- ABOUT THIS EXERCISE: The answer is to be the data that follows, transcribed exactly, minus its pictures.

*** Opening AVAILABLE DATA ***

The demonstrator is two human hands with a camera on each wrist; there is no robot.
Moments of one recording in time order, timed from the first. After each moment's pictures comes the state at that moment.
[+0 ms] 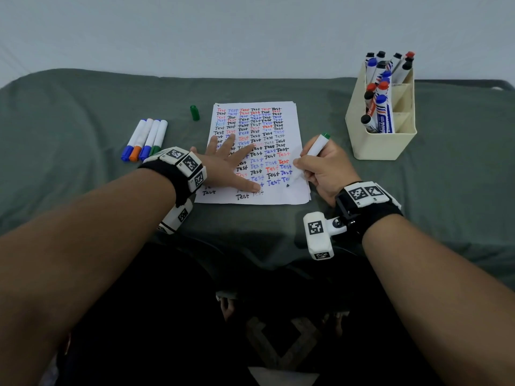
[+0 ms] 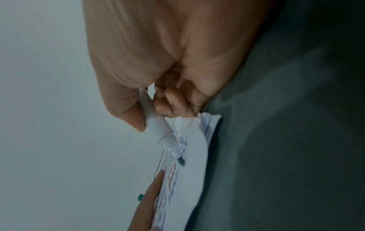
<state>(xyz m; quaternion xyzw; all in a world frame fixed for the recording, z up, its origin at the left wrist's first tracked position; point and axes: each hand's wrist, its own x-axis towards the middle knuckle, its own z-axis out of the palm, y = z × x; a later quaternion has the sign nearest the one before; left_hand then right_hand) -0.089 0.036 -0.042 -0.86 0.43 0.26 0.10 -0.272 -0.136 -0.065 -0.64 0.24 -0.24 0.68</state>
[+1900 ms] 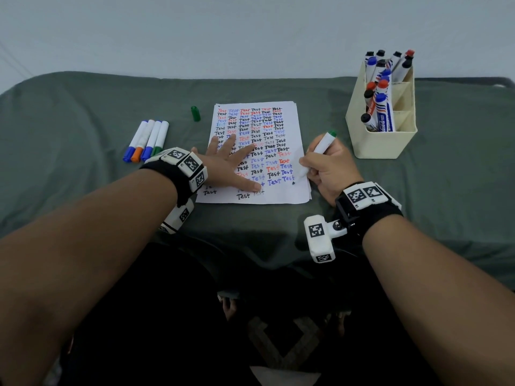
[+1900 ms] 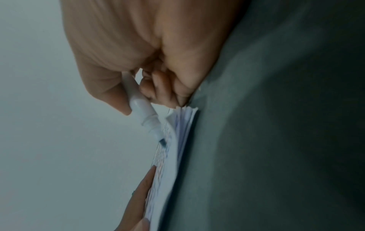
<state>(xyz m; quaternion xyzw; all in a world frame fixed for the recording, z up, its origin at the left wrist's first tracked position) -0.093 0.035 -0.036 -0.86 0.42 0.26 0.11 -0.275 -0.134 -0.062 -0.57 0.25 -0.26 0.73</state>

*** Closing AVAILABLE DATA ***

- RESPONSE BELOW:
The demonstrator is two human hands with a camera on each wrist; there is no robot.
Moments of one recording in time order, timed from the first. After each moment's pictures comes the state at that moment.
[+0 ms] 
[+0 ms] 
<state>(xyz m; quaternion xyzw; all in a world frame fixed for the recording, z up, its origin at the left wrist's first tracked position; point and axes: each hand's wrist, its own x-axis towards the middle knuckle, its own z-axis out of the palm, y = z × x; a later quaternion has the sign nearest the one before; left_hand then right_hand) -0.089 0.036 -0.042 -0.86 0.43 0.26 0.10 -0.272 -0.136 -0.065 -0.64 0.24 -0.24 0.68</state>
[+1900 ms] 
[+1900 ms] 
<state>(xyz m; quaternion xyzw; all in a world frame fixed for the recording, z up, its origin at the left wrist's first tracked position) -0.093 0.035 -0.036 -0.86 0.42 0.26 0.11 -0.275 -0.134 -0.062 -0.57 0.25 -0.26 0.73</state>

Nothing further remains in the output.